I got the fl-20 might not be what your looking for but it offers the zoom to either 6 or 12 feet and you can distinguish the smaller fish from the bigger ones, huge advantage absoloutly love it. Would not go fishing without one..


> the ability to zoom in any wear you want in the water column and thats my favorite feature, because thats the one that catches fish.


 :beer:


----------



## goosehunter20 (Oct 19, 2006)

I agree Vexilar is the only way to go when it comes to ice fishing


----------



## kato2fargo (Jul 27, 2007)

I Picked up some of the new #3 chubby darters. I Haven't caught any fish on them, yet. I have only been out 3 times this year and each time it was like i was fishing in a dead sea. I've only marked about 5 fish so far this year... yea im having a great start. now that the semester is over for school i am going to be hitting the lakes hard. That will give the little #3's a chance to prove themselves.

IMO the action of the bigger chubby darter is amazing and the 3's are the same. Any of the three Luminescent Dace colors(Blue Orage and grey) all look deadly. The copper gold(red) also looks like it could do some damage.


----------



## njsimonson (Sep 24, 2002)

> it was like i was fishing in a dead sea. I've only marked about 5 fish so far this year


The key is to stop fishing Casselton Reservoir, LOL.

I have both an LX5 and an FL20, having just started using the LX5. It is a very good unit, and the only real complaints I have result from being tethered to my Vexilar for the last 8 seasons.

I guess I don't like not having a float in the hole to keep the transducer suspended with the LX5, and prevent extreme fish wraps. But there's other ways around that. I like the adjustable zoom of the LX5 as well, especially if I am going to fish suspended fish like crappie. The 6-12 foot bottom zoom on the FL20 doesn't cut it for suspended fish over deeper waters. The learning curve on the LX5 was very short, and I felt I had an understanding of it within a couple of hours on the ice.

The LX5 true-color display is nice, very crisp and clean. I am used to the blur/flicker of the Vexilar, and have gotten used to detecting subtle changes to be fish on the Vex. It is different on the Marcum, and I will take some time to fine-tune that skill.

Perhaps the best bonus to the LX5 is the dual cone transducer that is built in. If you fish a breakline, this will help eliminate a lot of the "grey area' under the cone and show you fish that are near your lure, when sporting the narrow beam option. It is cool that it is built right in.

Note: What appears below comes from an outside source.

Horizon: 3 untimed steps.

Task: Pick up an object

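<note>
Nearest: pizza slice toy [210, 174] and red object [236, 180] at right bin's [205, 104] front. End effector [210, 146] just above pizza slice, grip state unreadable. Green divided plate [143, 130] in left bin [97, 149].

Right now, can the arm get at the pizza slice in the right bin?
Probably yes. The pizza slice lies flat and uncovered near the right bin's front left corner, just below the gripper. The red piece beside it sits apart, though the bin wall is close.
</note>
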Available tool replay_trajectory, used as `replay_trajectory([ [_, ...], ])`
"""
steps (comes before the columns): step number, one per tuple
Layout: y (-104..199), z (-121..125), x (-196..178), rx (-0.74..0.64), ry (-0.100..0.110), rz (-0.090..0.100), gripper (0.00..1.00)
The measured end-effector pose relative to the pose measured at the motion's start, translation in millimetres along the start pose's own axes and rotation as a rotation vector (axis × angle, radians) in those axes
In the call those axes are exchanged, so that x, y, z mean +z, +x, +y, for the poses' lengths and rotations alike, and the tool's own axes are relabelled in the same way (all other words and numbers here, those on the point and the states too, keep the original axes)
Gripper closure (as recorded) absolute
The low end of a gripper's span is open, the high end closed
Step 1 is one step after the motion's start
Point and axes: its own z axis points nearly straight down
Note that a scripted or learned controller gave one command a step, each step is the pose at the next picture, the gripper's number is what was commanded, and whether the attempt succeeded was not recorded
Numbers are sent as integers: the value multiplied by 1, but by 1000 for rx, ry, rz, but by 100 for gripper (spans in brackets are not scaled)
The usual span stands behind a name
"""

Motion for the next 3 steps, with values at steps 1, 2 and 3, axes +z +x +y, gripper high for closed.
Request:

So as for now, I like both. They are both quality units, and I will work with both this winter and give you final thoughts next spring. Until then, get SOMETHING to use as an ice sonar, because if you're fishing without one, you might as well stay HOME.


----------



## kato2fargo (Jul 27, 2007)

Cassleton is to far of a drive. LOL :beer:


----------



## northdakotakid (May 12, 2004)

I just bought the x67c and I tell you I am so happy with it that I have to brag... it has all the options as far as a flasher goes as the fl18 for zooming.. plus the graph speed makes the graph view a whole new video game to try... it shows the screen nistory for about 10 seconds so it also helps you identify patterns that get strikes...

that being said, with any new tool there is some learning to be done on it...


----------